Your assignment =
Pictures aside, write out the data exactly as it reads.

======== Given records ========

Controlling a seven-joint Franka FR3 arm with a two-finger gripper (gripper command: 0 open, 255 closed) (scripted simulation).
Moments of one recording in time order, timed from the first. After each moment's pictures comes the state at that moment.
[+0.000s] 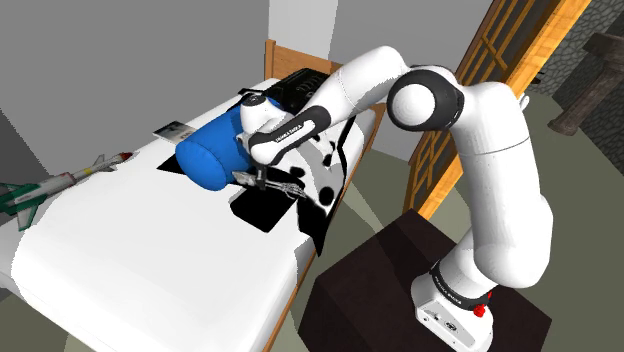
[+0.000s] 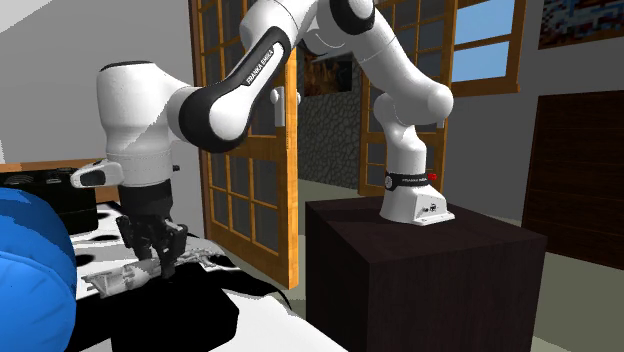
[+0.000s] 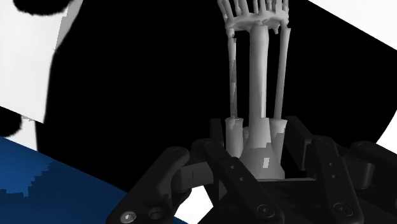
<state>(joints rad) 0.17 0.74 0.17 -1.65 -0.30 2.33 -0.42</state>
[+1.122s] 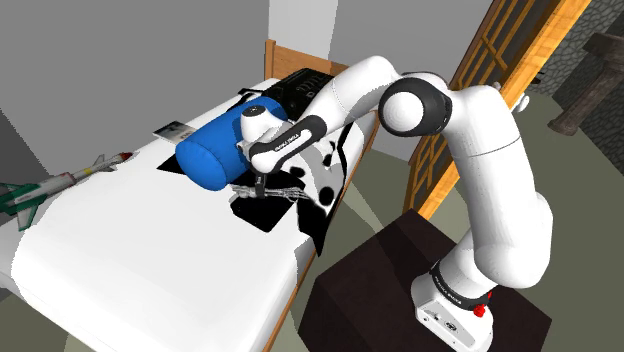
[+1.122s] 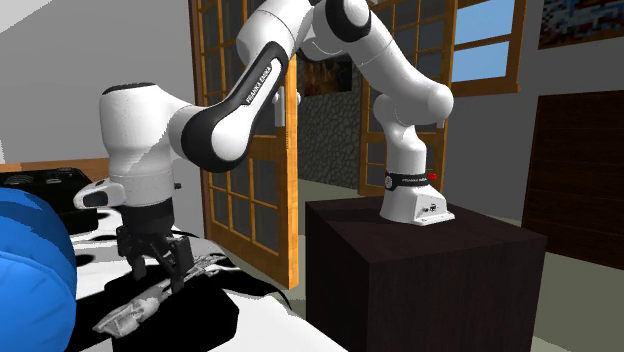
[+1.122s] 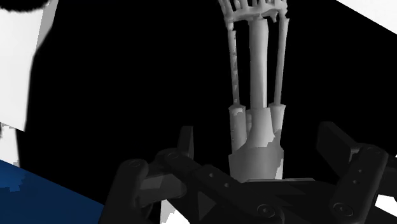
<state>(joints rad) 0.18 0.80 0.16 -1.64 -0.31 2.37 -0.40</state>
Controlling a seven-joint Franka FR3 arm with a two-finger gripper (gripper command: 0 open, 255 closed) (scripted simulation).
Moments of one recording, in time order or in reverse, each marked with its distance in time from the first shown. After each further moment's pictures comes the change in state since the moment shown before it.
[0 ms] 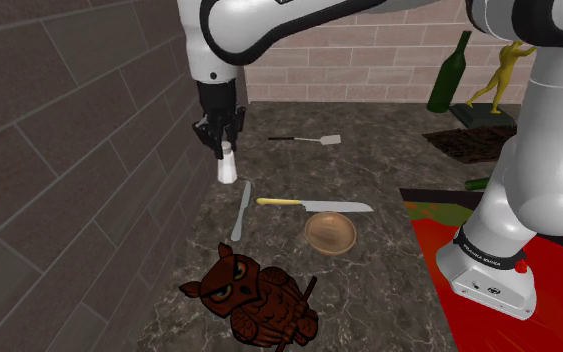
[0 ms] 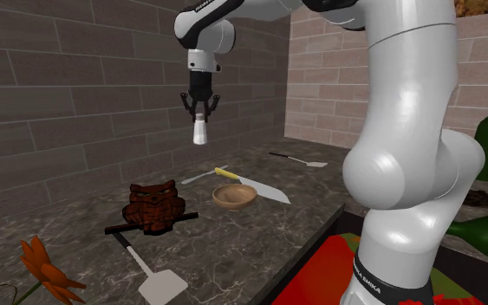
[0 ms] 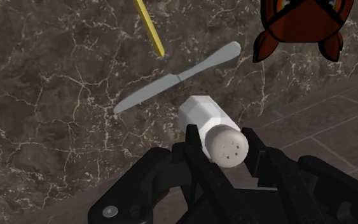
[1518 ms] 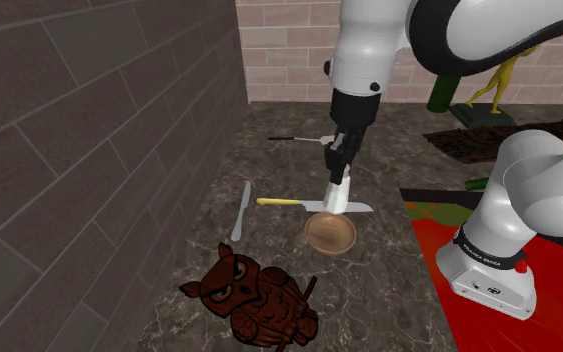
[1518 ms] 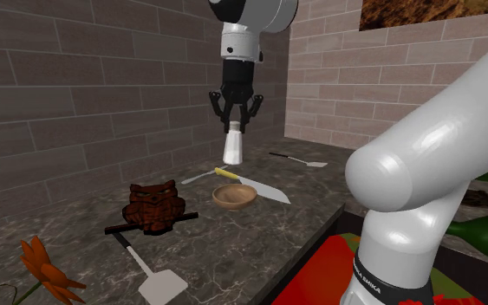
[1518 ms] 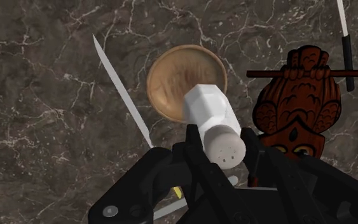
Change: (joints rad) arm 0.059 -0.876 -0.014 -0.854 0.250 0.001 -0.065
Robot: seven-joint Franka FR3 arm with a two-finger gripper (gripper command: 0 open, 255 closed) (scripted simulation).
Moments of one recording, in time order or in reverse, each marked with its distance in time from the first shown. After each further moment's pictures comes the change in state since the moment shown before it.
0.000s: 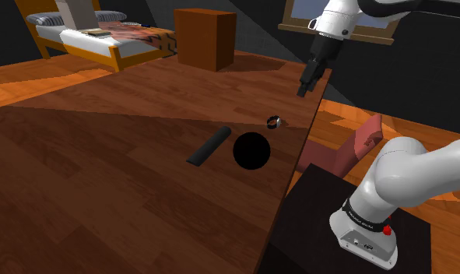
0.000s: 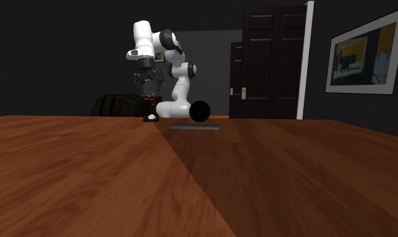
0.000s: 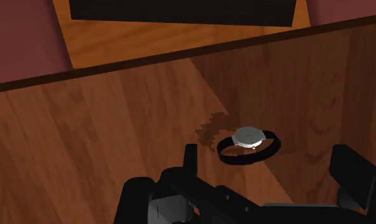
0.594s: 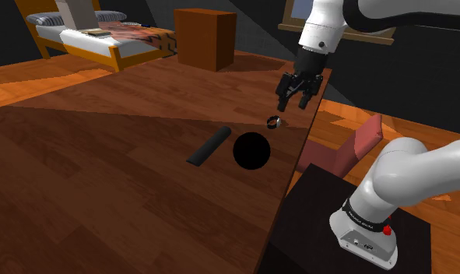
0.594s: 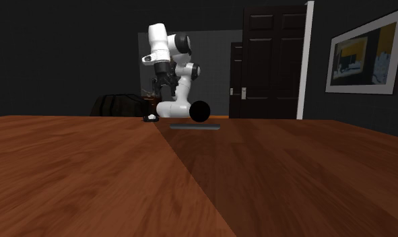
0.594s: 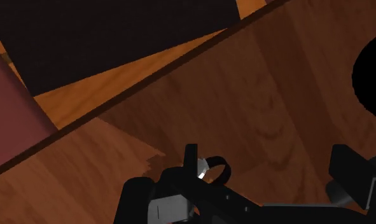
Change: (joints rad) arm -0.056 0.014 0.220 -0.037 0.161 0.035 0.452
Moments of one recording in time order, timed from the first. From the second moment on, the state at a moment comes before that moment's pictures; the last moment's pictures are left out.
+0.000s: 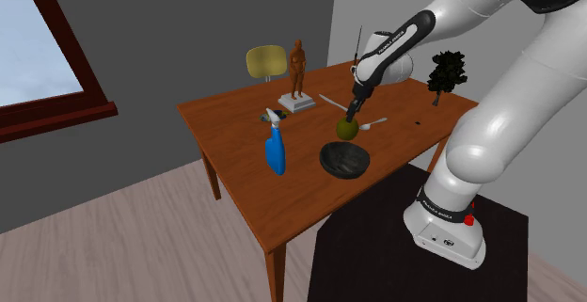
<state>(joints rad) 0.01 -0.19 -0.51 -2.69 -0.06 2.66 -0.58</state>
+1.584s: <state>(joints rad) -0.01 -0.26 -0.49 -2.66 -0.11 2.57 -0.54</state>
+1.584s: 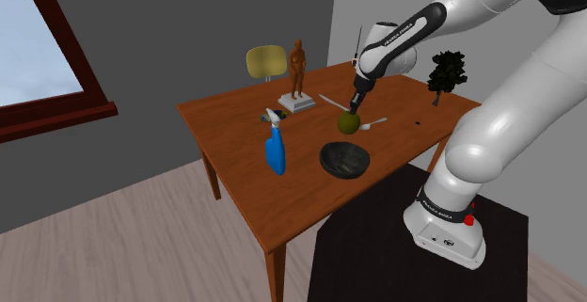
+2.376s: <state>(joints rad) -0.04 -0.40 -0.44 -2.59 -0.15 2.37 -0.49</state>
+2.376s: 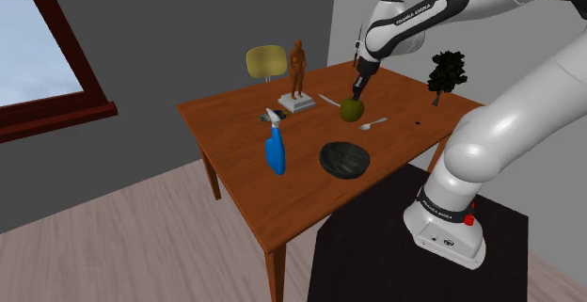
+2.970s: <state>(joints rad) -0.04 -0.46 -0.42 -2.51 -0.16 2.24 -0.48</state>
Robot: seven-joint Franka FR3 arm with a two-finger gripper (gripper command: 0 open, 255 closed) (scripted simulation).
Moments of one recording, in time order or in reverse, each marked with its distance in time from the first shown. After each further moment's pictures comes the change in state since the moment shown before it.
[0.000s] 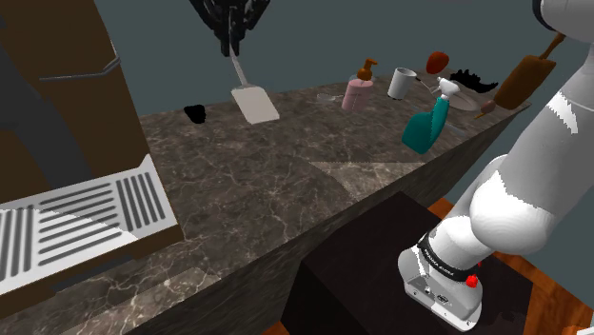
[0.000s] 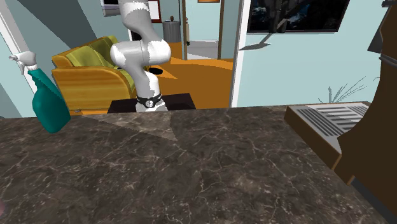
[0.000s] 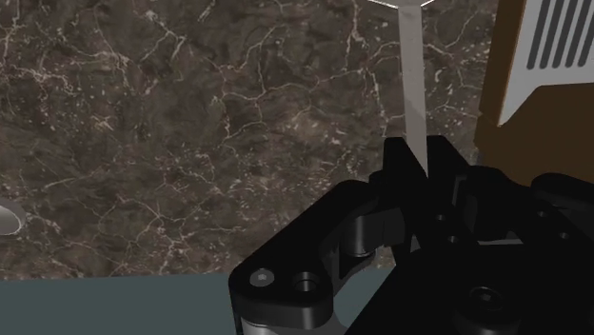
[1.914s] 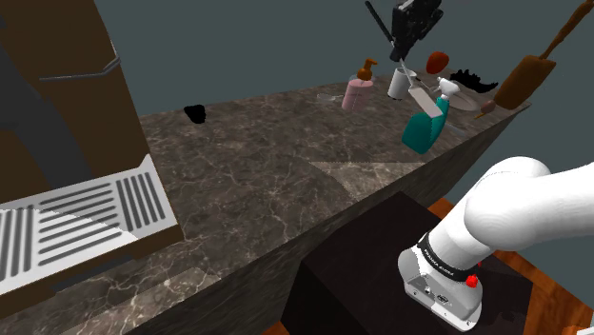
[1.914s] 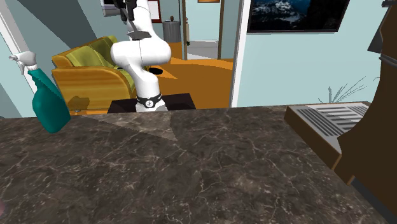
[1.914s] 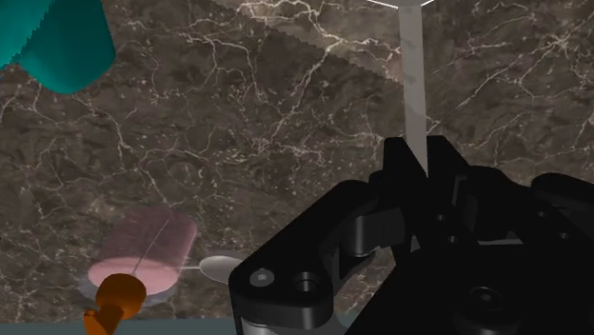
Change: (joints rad) arm -0.135 -0.794 -0.442 -0.687 0.078 -0.086 -0.580
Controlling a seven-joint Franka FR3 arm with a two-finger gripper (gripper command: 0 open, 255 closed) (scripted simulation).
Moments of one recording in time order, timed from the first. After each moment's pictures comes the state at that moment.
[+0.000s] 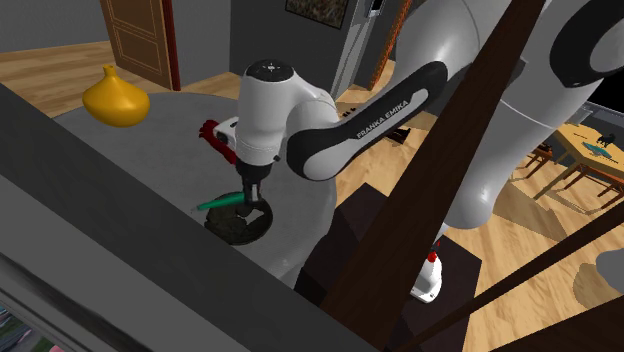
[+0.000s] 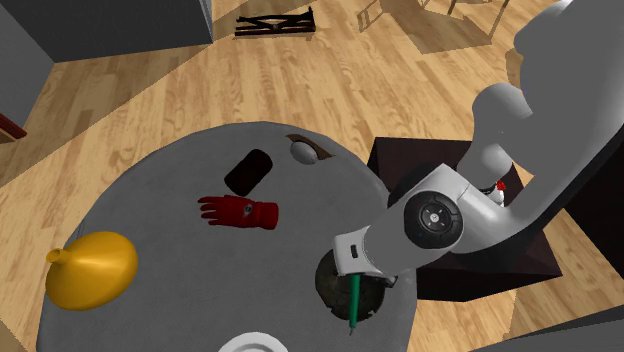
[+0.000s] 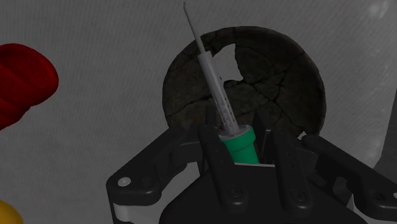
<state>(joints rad) 0.37 -0.08 0.36 -2.49 -0.16 2.45 -0.14</state>
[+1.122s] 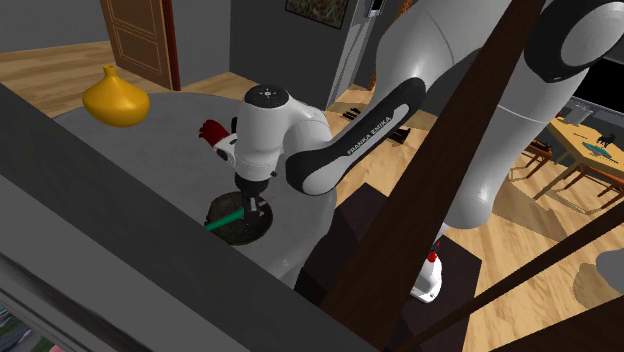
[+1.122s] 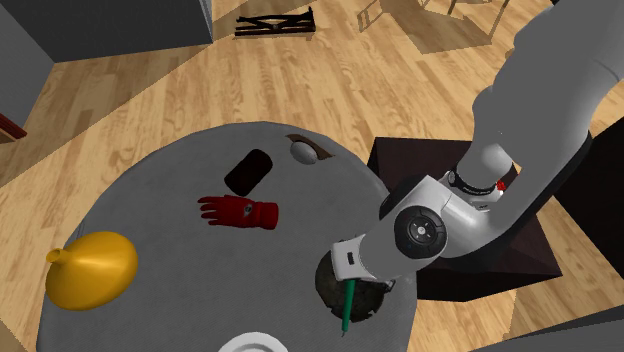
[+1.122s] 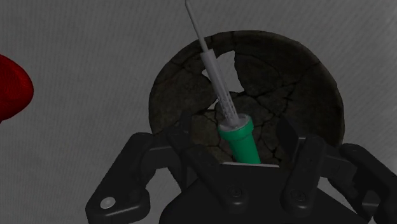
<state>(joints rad) 0.36 0.01 0.36 -2.51 -0.24 2.56 -0.07</state>
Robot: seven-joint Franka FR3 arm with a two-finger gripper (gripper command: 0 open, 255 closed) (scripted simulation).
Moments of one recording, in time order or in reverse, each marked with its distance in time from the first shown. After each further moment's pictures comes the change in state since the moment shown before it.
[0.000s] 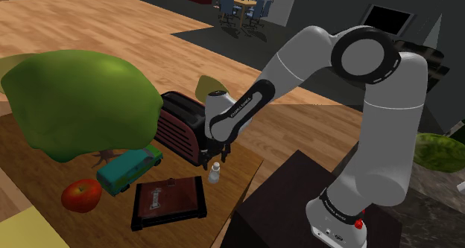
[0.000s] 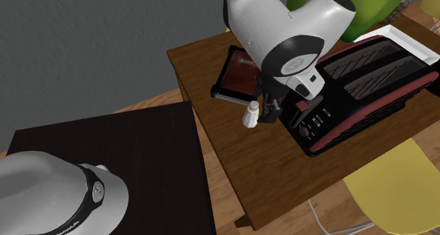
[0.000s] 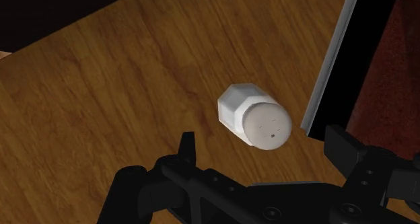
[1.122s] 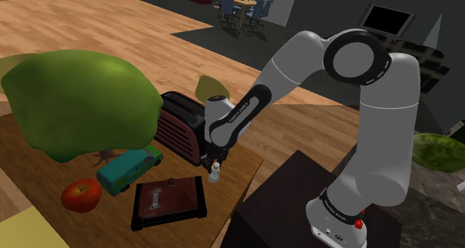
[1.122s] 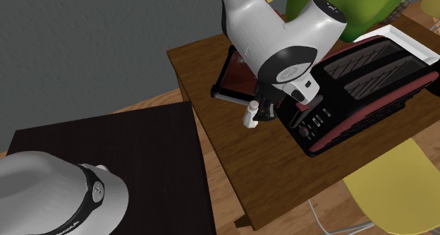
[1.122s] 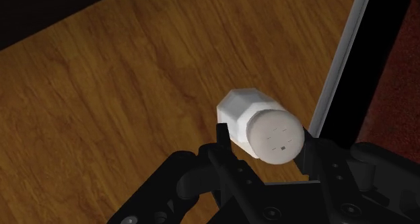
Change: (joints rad) arm 0.008 0.047 -0.006 0.003 -0.007 0.045 0.005
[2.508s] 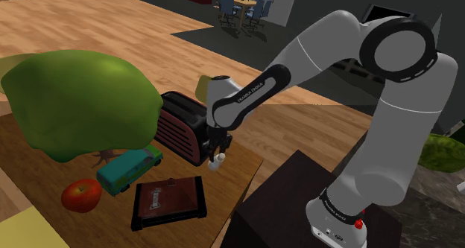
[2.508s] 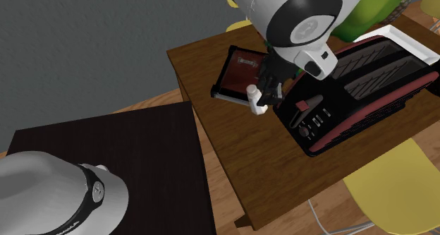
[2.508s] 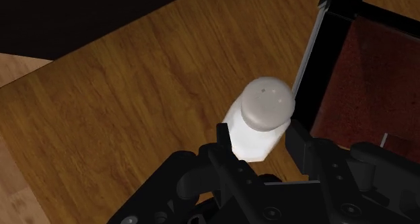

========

Finished task =
Controlling a seven-joint Franka FR3 arm with a two-finger gripper (gripper command: 0 open, 255 closed) (scripted simulation).
Moments of one recording in time order, timed from the first. After each moment's pictures comes the state at that moment.
[+0.000s] 
[+0.000s] 
[+0.000s] 
<state>(joints rad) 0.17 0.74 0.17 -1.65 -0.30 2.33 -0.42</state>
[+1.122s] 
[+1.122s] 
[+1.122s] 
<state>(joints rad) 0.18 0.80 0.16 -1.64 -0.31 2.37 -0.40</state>
Controlling a seven-joint Franka FR3 arm with a two-finger gripper (gripper command: 0 open, 255 closed) (scripted simulation).
Moments of one recording, in time order or in reverse, each marked with its distance in time from the first shown. After each further moment's pictures comes the change in state since the moment shown before it.
[0 ms] 
[0 ms] 
[0 ms] 
[1518 ms] 
[1518 ms] 
[1518 ms] 
Change: (joints rad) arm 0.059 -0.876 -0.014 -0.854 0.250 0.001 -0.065
Robot: seven-joint Franka FR3 arm with a two-finger gripper (gripper command: 0 open, 255 closed) (scripted simulation).
Moments of one recording, in time order or in reverse, each marked with its distance in time from the first shown. After each further moment's pictures comes the change in state since the moment shown before it.
0.000s: 
0.000s: 
0.000s: 
0.594s: 
0.594s: 
0.594s: 
Change: (joints rad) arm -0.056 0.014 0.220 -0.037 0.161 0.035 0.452
Moments of one recording in time order, timed from the first. From the second moment on, the state at a moment comes before that moment's pictures; the last moment's pictures are left out.
+0.000s: 
<state>(joints rad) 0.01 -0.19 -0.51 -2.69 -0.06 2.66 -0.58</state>
+1.584s: <state>(joints rad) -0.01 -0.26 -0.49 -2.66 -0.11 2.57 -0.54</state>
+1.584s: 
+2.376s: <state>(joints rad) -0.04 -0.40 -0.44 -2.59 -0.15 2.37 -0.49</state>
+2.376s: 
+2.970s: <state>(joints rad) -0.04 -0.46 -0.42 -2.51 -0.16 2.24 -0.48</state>
Robot: seven-joint Franka FR3 arm with a two-finger gripper (gripper command: 0 open, 255 closed) (scripted simulation).
Moments of one recording, in time order or in reverse, each marked with its distance in time from the first shown. After each further moment's pictures comes the change in state since the moment shown before it.
[0.000s] 
[0.000s] 
[0.000s] 
[1.914s] 
[1.914s] 
[1.914s] 
Change: (joints rad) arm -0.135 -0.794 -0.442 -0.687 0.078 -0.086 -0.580
Controlling a seven-joint Franka FR3 arm with a two-finger gripper (gripper command: 0 open, 255 closed) (scripted simulation).
Moments of one recording in time order, timed from the first. After each moment's pictures comes the state at that moment.
[+0.000s] 
[+0.000s] 
[+0.000s] 
<state>(joints rad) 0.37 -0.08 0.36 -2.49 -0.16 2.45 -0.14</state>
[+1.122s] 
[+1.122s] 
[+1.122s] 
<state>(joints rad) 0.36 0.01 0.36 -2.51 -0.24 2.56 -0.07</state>
Robot: seven-joint Franka FR3 arm with a two-finger gripper (gripper command: 0 open, 255 closed) (scripted simulation).
Moments of one recording, in time order or in reverse, each marked with its distance in time from the first shown. After each further moment's pictures comes the change in state since the moment shown before it.
[0.000s] 
[0.000s] 
[0.000s] 
[1.122s] 
[1.122s] 
[1.122s] 
Change: (joints rad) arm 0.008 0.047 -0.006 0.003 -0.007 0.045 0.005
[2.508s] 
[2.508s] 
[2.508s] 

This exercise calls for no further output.